• _What you need to do_: Take the material below from its first line through the line containing "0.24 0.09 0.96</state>" and, please, write those lines again exactly.

• _Available data_:
────────────────

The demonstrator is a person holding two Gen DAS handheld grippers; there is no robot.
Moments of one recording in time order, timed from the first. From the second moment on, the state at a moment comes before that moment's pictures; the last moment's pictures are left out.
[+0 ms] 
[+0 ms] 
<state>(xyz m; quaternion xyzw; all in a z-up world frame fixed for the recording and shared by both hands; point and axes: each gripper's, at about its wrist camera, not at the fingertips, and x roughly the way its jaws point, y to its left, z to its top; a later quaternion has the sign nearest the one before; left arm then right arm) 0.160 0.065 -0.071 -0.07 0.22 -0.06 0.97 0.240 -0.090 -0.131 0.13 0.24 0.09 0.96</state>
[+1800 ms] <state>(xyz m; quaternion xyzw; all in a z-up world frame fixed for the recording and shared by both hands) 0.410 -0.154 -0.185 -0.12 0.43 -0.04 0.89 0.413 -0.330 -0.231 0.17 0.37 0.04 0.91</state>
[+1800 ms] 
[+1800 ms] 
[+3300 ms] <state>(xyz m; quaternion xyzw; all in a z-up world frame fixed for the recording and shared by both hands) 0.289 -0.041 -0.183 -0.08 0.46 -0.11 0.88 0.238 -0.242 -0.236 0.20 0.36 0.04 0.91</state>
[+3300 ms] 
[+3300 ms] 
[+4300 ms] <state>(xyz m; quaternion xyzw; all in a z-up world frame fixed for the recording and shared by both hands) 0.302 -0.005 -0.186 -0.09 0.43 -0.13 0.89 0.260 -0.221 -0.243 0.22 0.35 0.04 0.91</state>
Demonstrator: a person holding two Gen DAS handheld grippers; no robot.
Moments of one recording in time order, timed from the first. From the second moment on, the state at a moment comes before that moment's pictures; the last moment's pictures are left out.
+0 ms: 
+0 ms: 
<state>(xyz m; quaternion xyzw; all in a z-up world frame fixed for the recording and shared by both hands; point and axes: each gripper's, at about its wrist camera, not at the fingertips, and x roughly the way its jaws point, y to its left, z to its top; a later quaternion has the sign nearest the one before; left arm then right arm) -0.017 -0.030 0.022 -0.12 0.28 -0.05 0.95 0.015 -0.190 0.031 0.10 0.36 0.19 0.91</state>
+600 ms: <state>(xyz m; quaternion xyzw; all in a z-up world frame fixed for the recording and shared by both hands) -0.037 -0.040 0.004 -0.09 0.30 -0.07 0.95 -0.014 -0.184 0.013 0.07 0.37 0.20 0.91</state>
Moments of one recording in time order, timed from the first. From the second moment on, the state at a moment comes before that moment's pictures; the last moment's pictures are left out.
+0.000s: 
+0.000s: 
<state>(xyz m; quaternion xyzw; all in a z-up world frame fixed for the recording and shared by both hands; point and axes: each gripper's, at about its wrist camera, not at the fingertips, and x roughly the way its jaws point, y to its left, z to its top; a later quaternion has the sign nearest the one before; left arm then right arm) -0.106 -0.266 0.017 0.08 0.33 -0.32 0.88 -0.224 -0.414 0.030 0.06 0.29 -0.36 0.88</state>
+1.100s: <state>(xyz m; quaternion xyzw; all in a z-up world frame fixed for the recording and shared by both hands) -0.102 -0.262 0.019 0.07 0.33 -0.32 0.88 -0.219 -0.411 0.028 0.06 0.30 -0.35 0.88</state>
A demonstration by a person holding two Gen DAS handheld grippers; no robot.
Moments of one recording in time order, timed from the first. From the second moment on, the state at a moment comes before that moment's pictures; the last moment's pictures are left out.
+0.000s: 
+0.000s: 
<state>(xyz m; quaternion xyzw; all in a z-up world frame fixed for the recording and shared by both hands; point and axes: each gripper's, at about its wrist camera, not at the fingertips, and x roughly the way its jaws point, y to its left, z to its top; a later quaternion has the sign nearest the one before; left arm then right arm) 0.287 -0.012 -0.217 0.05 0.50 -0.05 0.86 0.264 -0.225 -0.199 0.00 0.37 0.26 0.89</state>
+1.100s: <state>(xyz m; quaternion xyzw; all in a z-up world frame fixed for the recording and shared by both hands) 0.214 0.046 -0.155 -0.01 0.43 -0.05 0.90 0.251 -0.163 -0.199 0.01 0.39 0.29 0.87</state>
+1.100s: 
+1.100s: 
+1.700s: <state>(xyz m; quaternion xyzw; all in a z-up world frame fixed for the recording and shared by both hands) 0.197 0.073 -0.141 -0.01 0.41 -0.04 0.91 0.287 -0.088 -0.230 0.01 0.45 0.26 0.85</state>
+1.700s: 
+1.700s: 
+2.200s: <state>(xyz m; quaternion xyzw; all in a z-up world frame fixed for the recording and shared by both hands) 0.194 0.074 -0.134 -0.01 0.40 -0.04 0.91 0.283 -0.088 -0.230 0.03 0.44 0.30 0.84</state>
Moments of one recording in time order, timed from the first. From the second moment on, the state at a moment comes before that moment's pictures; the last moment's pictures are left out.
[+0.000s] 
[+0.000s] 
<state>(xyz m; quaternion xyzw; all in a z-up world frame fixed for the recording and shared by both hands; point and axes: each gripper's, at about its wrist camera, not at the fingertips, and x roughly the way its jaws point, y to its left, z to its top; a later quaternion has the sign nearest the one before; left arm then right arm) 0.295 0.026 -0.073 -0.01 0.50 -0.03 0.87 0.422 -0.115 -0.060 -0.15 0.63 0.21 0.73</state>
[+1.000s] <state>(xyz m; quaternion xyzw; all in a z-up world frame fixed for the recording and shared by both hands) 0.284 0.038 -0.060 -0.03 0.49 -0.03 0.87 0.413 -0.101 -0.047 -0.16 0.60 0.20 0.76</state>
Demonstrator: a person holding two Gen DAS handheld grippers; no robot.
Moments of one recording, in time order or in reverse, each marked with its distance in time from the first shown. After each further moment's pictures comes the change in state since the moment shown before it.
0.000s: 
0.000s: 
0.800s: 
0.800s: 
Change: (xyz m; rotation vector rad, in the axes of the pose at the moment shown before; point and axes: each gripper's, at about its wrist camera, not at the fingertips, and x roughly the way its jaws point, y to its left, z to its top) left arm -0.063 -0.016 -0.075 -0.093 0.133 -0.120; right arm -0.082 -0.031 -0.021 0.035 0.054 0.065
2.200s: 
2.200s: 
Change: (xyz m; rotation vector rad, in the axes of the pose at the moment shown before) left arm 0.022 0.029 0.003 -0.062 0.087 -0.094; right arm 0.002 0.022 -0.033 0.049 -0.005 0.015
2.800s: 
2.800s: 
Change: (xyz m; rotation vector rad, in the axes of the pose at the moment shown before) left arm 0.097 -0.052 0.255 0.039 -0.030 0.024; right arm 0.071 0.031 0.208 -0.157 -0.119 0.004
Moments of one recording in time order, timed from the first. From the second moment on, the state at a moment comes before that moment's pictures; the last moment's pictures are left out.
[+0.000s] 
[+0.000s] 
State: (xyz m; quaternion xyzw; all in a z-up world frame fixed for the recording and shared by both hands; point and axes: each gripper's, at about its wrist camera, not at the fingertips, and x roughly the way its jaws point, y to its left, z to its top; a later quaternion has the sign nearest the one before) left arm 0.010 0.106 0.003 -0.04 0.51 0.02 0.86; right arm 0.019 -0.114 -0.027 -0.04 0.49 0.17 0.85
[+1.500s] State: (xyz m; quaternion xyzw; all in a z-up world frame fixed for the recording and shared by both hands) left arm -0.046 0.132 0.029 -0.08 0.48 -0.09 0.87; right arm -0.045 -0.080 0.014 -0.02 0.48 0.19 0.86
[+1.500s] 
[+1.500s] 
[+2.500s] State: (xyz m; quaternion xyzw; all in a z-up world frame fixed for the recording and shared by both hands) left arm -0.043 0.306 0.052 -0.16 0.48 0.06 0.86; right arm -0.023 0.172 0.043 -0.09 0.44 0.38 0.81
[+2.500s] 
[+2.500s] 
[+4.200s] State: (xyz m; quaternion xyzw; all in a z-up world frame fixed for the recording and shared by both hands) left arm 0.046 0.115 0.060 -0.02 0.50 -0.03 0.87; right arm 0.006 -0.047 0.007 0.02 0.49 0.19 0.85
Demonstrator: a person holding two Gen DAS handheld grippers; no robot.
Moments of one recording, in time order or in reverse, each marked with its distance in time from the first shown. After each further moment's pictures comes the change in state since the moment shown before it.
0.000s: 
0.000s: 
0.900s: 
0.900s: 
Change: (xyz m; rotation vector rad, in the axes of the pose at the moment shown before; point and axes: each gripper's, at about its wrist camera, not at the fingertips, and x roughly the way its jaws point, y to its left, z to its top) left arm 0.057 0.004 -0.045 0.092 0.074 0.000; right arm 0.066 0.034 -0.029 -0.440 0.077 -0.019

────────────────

• _Answer below_:
The demonstrator is a person holding two Gen DAS handheld grippers; there is no robot.
Moments of one recording in time order, timed from the first. From the second moment on, the state at a moment comes before that moment's pictures; the last moment's pictures are left out.
[+0 ms] 
[+0 ms] 
<state>(xyz m; quaternion xyzw; all in a z-up world frame fixed for the recording and shared by both hands; point and axes: each gripper's, at about its wrist camera, not at the fingertips, and x roughly the way its jaws point, y to its left, z to its top; a later quaternion has the sign nearest the one before; left arm then right arm) 0.160 0.065 -0.071 -0.07 0.22 -0.06 0.97 0.240 -0.090 -0.131 0.13 0.24 0.09 0.96</state>

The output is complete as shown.